# Chameleon Paint - Where'd it Go?



## THRobinson (Jun 29, 2014)

So I have a few projects on the go... one of which I wanted to use that colour shifting paint on, which I normally don't like but would look good on this one, and that colour shifting paint is no where to be found. 

Rustoleum use to make a Galaxy one, violet/navy but they emailed me back and said no longer in production. Dupli-Colour use to have the Mystic paint, no longer around either. Use to go to the auto section at Canadian Tire and there'd be a dozen colours, now seems that no one makes it. Was it made of lead and asbestos? 

Other downside is, when I do find it, it's either a ridiculous price or USA which doesn't ship to Canada.

Just hoping someone on here may know who makes it or who sells it still.


----------



## Budda (May 29, 2007)

Have you called any auto body shops and asked if they can get it?


----------



## THRobinson (Jun 29, 2014)

The 2 small shops here that handle it said no, well, one said no, other said never carried it. Though makes sense I guess... I mean, doubt anyone is buying 30 cans to spray a car with. I was always surprised to see it in the auto section at Canadian Tire and not with the hobby/house paints with the rest of the Rust-oleum products.

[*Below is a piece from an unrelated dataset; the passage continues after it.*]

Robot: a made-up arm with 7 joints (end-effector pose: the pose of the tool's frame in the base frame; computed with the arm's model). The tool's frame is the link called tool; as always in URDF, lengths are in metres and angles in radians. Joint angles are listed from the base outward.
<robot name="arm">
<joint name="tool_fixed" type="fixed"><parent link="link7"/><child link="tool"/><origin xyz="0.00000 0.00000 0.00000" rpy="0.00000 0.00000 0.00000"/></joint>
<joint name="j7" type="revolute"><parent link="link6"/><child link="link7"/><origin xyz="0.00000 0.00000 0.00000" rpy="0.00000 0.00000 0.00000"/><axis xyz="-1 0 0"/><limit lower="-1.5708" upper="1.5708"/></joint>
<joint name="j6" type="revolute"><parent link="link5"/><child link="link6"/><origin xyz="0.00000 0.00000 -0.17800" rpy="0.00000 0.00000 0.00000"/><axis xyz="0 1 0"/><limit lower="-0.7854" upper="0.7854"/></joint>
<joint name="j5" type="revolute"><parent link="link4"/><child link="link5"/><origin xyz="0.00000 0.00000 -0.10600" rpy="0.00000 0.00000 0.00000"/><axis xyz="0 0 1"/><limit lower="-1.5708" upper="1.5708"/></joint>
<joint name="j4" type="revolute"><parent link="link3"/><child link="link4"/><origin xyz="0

Was going to see if Napa makes it, but they usually need a paint code number... not sure any cars were done in colour shift paints from the factory.


----------



## knight_yyz (Mar 14, 2015)

Michael's Folk Art color shift paint 
Introducing NEW FolkArt Color Shift™ | Plaid Online


----------



## THRobinson (Jun 29, 2014)

Not sure what that is... looks like normal paint with a bit of pearl in it... more shimmery than colour changing.

The stuff I'm looking for is like this... also couldn't find the Dupont stuff... not sure if sold in cans or not, may have been a custom mix.


----------



## THRobinson (Jun 29, 2014)

Hmm... person I deal with at NAPA/IdealSupply has some NOS cans of a blue/green/gold... which is nice, but, doesn't match the guitar. The gold kinda killed it. If I had gold hardware, maybe... otherwise with the chrome, not so much.

It's weird how that stuff was everywhere and now vanished completely. :S


----------



## BSTheTech (Sep 30, 2015)

It fell out of favour when every sketchy ******* in town painted their Cavalier with it.


----------



## cboutilier (Jan 12, 2016)

The auto scene has moved to vinyl wraps for such looks.


----------



## THRobinson (Jun 29, 2014)

True... but... let's face it, Rust-oleum in a spray can wasn't really car specific. Lot's of people used it for crafts and such.

Paint shop said they make it but something like $1000/gal or something. So... that's a hard pass. 

My local Napa/IdealSupply doesn't mix paint, it all gets done at a central location (Stratford) and the guy said they have paint samples and books there and some pearls and such as well so, will stop in and have a look maybe next weekend or so.

Was just hoping another brand made it and maybe someone knew where it was.

Other paint I'm having issue with is Hammerite Dark Blue Hammered spray paint. Seems common in the UK, not sold in Canada. I know Rustoleum has hammered, but way too light or way to dark. I have an old BEACH toolbox done in that colour, amazing shape, but outside needs a new coat of paint. Been going nuts finding that. Can however get it here in a can, not aerosol... but more than I need and very pricey, like $80 or something. 

http://www.kilz.com/MCContent/MC_Ar...ges/HRC_ArticleImg_HammeredColors_427x411.jpg


----------



## alwaysflat (Feb 14, 2016)

Epiphone did that on LP Studio a while back. Winter-NAMM-2007-Press-Release--Les-Paul-Studio-Chameleon


----------



## THRobinson (Jun 29, 2014)

Fender as well, even with the neck... not sure how that lasted after a few years of playing though


----------